Things were heaving, like on a ship, but not shipshape... slip-slip...
A House Built on Sand is an ephemeral story of remembering and forgetting as a daughter and her mother attempt to deal with early onset dementia.
Everyone's in cahoots. Black coats are morphing into black dogs, files are misfiled in a café, and 'objects (are) turning up where they shouldn't'.
Maxine's life is getting out of control. Symptoms and repercussions, including losing her job, lead to a diagnosis of early onset dementia (she's only 58!) and her driver's licence is revoked. This is close to the bone - I'm a librarian getting long in the tooth - and have seen how the loss of being able to drive affected my own mum's independence.
Something's at the back of my mind, lurking like a bad smell; it jitters and crawls inside me like cockroaches. ...The past comes running at me like a sand-jumper at the Olympics, all insect legs and wheeling arms, catching me unawares.
The character of Maxine, an ex-social worker, is funny - she casts around for an escape hatch out of her situation, as memories ebb and flow like the tides at their bach at Kutatere, in the Ōhiwa Harbour. Secrets begin to wash up on the traitorous and untrustworthy sands of Maxine's memory and she heads for the sanctuary of the family bach, convinced she has something she must do before it's too late.
Rose loves Kutatere, though she has also become aware of other, more complicated feelings in being here. Like a glimpse of something moving below the surface of a pond, just there, within reach, though when she tries to reach for it, whatever it is slips away.
Not only are Maxine's memories becoming unreliable, cleverly, Shaw ascribes the problem to her daughter, Rose, too, implying two things: memory can be murky for everyone, and something may not be quite right with Rose's memories either.
Maxine's eyes, starkly blue, land on Rose, who gets a shiver of presentiment, a shift in reality as she knows it, and it's as if time is creaking and opening up around the pair of them.
Rose suffers from panic attacks and extreme claustrophobia.
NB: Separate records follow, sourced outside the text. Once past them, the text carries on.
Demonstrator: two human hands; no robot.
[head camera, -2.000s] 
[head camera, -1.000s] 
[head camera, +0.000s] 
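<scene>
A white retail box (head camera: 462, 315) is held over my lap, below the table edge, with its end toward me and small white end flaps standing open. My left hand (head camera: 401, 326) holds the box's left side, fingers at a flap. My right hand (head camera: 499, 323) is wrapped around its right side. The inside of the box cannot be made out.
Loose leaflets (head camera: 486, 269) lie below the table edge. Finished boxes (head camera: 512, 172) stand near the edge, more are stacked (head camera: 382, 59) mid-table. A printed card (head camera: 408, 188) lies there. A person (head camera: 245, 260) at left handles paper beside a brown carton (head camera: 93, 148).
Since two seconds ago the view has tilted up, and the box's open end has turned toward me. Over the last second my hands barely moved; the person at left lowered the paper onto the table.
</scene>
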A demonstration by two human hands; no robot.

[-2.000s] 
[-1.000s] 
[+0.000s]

The root cause is elusive but she's having therapy to find it.
"It's entirely possible she ('Dr Prod') and Rose will put me in the loony bin. Isn't that where they put stroppy women who've gone past their use-by date? ...I was in this room recently...not for a smear or a shear or any of those other female health checks.
A House Built on Sand is full of delicious and salty sentences, from constructions such as the 'horn-blaring hell of the motorway' to a honking driver who's 'a red-faced man mouthing silently, like a landed carp'.
The language of Tina Shaw's text mirrors Maxine's state of mind. It's woven through scenes at Kutatere, where 'The road wafts around the...harbour, teasing with its inner recesses and sneaky views, glimpses of water and land...' We're told the name Kutatere means 'place of the sedge wafting in the tidal flow'.
Who is the Shadow Man? Is he a figment of Maxine's imaginings? What does he have to do with a missing girl named Jade?
This lyrical and poignant story builds a sense of unease with a gradual reveal, clever imagery and beautiful wordplay.
The graveyard attic is silent – no humming rain, no shouty voices from the past – just light shafting in through the boxy window and all the sulking junk. It really is like the inside of a brain – all the shit that's lying in wait to ambush you.